(Brief):
The lines below should be written out again in full, exactly as they are.

Stored entries
******

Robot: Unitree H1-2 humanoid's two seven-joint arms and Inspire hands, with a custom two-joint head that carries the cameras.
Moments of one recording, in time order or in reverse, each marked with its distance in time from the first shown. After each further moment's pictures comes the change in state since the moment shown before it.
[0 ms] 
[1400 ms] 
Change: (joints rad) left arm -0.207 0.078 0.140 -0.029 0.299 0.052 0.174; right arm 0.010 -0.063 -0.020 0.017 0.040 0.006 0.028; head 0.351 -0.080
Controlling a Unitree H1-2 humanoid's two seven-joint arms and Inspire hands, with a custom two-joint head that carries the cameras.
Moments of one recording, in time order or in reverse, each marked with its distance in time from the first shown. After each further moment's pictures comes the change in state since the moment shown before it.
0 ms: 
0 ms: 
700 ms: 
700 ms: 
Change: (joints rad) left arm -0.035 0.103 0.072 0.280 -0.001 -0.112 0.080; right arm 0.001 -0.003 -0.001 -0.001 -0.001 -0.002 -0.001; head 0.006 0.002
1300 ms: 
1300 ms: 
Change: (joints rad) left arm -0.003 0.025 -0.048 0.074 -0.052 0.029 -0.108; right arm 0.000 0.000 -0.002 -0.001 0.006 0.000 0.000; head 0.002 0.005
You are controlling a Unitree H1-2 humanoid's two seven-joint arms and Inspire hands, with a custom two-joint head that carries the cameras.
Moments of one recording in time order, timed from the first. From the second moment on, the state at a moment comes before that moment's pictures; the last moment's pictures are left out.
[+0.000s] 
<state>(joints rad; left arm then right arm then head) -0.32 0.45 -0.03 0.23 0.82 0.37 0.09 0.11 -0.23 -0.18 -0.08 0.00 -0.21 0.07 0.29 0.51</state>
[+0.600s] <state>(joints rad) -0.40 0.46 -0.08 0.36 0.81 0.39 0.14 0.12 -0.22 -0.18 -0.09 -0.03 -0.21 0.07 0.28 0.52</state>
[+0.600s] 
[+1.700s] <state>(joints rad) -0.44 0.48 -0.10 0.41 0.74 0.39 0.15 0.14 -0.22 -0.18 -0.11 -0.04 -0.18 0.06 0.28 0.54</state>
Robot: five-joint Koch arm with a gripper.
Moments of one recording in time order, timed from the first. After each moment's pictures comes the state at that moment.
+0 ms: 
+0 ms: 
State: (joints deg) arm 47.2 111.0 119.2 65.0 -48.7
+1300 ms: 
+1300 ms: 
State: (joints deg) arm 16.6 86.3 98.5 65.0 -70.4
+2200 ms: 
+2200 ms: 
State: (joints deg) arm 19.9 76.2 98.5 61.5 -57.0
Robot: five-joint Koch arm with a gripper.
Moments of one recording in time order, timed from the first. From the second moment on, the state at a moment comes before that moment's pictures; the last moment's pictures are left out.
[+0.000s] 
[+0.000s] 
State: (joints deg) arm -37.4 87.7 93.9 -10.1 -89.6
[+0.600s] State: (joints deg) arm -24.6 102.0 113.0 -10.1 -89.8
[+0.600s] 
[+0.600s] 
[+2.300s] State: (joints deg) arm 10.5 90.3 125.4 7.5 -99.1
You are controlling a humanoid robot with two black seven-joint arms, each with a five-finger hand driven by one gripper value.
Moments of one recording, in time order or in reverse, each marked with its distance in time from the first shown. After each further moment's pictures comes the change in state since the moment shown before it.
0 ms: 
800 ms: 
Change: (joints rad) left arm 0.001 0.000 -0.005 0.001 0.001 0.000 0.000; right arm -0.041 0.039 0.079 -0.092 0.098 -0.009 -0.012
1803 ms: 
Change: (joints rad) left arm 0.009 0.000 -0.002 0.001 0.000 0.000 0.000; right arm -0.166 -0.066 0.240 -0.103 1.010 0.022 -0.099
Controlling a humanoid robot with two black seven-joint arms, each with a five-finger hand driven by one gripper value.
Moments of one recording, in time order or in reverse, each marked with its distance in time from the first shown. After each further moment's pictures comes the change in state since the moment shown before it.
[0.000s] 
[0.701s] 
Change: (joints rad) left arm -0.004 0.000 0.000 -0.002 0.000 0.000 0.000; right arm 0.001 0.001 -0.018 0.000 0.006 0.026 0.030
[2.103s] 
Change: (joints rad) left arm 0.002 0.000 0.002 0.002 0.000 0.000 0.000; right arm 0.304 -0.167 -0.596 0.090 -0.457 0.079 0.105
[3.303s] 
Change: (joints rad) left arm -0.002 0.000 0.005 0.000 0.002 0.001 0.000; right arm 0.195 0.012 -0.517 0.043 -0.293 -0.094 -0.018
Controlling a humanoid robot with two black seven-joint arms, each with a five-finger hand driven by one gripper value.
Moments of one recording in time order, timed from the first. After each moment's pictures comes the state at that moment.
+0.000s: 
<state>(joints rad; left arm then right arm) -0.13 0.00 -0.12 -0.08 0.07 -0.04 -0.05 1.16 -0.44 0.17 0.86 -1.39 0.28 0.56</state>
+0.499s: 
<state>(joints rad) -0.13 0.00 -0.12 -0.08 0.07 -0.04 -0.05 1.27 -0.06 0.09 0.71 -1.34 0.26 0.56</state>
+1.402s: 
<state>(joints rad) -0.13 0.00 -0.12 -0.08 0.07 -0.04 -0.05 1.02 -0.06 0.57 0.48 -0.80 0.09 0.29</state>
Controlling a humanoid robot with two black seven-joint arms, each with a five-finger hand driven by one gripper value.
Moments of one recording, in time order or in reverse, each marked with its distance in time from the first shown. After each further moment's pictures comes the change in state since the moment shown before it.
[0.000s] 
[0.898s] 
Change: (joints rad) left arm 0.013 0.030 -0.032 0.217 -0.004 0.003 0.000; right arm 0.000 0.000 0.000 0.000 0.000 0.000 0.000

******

(Written answer):
Robot: Unitree H1-2 humanoid's two seven-joint arms and Inspire hands, with a custom two-joint head that carries the cameras.
Moments of one recording, in time order or in reverse, each marked with its distance in time from the first shown. After each further moment's pictures comes the change in state since the moment shown before it.
[0 ms] 
[1400 ms] 
Change: (joints rad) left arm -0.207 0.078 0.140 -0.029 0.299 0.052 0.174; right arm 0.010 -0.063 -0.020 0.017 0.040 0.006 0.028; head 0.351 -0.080
Controlling a Unitree H1-2 humanoid's two seven-joint arms and Inspire hands, with a custom two-joint head that carries the cameras.
Moments of one recording, in time order or in reverse, each marked with its distance in time from the first shown. After each further moment's pictures comes the change in state since the moment shown before it.
0 ms: 
0 ms: 
700 ms: 
700 ms: 
Change: (joints rad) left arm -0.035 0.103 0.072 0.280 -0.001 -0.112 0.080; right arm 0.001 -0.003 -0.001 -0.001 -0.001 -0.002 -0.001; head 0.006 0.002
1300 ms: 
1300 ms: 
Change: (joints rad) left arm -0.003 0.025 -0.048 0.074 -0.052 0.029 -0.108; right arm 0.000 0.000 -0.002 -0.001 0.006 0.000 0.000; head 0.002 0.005
You are controlling a Unitree H1-2 humanoid's two seven-joint arms and Inspire hands, with a custom two-joint head that carries the cameras.
Moments of one recording in time order, timed from the first. From the second moment on, the state at a moment comes before that moment's pictures; the last moment's pictures are left out.
[+0.000s] 
<state>(joints rad; left arm then right arm then head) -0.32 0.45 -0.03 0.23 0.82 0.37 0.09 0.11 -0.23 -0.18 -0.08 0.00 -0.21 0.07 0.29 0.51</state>
[+0.600s] <state>(joints rad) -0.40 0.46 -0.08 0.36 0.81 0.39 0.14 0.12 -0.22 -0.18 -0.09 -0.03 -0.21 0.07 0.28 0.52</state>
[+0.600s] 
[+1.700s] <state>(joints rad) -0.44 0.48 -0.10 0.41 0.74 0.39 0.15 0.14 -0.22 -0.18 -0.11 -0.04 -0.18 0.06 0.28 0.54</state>
Robot: five-joint Koch arm with a gripper.
Moments of one recording in time order, timed from the first. After each moment's pictures comes the state at that moment.
+0 ms: 
+0 ms: 
State: (joints deg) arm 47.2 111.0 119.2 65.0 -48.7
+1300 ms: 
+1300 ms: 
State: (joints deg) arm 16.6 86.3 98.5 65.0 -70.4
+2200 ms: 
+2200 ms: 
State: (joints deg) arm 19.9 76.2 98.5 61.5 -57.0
Robot: five-joint Koch arm with a gripper.
Moments of one recording in time order, timed from the first. From the second moment on, the state at a moment comes before that moment's pictures; the last moment's pictures are left out.
[+0.000s] 
[+0.000s] 
State: (joints deg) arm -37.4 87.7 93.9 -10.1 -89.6
[+0.600s] State: (joints deg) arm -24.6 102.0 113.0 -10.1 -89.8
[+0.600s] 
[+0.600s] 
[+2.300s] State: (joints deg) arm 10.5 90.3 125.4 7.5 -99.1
You are controlling a humanoid robot with two black seven-joint arms, each with a five-finger hand driven by one gripper value.
Moments of one recording, in time order or in reverse, each marked with its distance in time from the first shown. After each further moment's pictures comes the change in state since the moment shown before it.
0 ms: 
800 ms: 
Change: (joints rad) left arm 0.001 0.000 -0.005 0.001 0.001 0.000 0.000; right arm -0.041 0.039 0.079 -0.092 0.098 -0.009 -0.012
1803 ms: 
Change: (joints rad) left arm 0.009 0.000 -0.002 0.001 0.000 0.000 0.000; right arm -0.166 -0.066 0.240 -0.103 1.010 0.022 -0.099
Controlling a humanoid robot with two black seven-joint arms, each with a five-finger hand driven by one gripper value.
Moments of one recording, in time order or in reverse, each marked with its distance in time from the first shown. After each further moment's pictures comes the change in state since the moment shown before it.
[0.000s] 
[0.701s] 
Change: (joints rad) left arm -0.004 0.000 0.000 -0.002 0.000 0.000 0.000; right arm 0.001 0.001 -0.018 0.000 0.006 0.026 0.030
[2.103s] 
Change: (joints rad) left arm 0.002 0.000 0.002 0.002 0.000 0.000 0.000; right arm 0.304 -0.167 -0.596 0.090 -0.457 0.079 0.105
[3.303s] 
Change: (joints rad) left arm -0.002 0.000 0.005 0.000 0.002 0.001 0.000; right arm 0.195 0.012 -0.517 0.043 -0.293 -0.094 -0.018
Controlling a humanoid robot with two black seven-joint arms, each with a five-finger hand driven by one gripper value.
Moments of one recording in time order, timed from the first. After each moment's pictures comes the state at that moment.
+0.000s: 
<state>(joints rad; left arm then right arm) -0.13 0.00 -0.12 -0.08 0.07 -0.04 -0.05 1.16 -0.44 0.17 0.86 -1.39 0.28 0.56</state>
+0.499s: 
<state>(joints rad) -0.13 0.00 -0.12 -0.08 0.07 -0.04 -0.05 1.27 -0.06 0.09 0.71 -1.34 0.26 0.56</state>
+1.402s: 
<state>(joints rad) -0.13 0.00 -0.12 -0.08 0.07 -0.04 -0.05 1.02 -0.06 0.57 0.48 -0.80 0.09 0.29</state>
Controlling a humanoid robot with two black seven-joint arms, each with a five-finger hand driven by one gripper value.
Moments of one recording, in time order or in reverse, each marked with its distance in time from the first shown. After each further moment's pictures comes the change in state since the moment shown before it.
[0.000s] 
[0.898s] 
Change: (joints rad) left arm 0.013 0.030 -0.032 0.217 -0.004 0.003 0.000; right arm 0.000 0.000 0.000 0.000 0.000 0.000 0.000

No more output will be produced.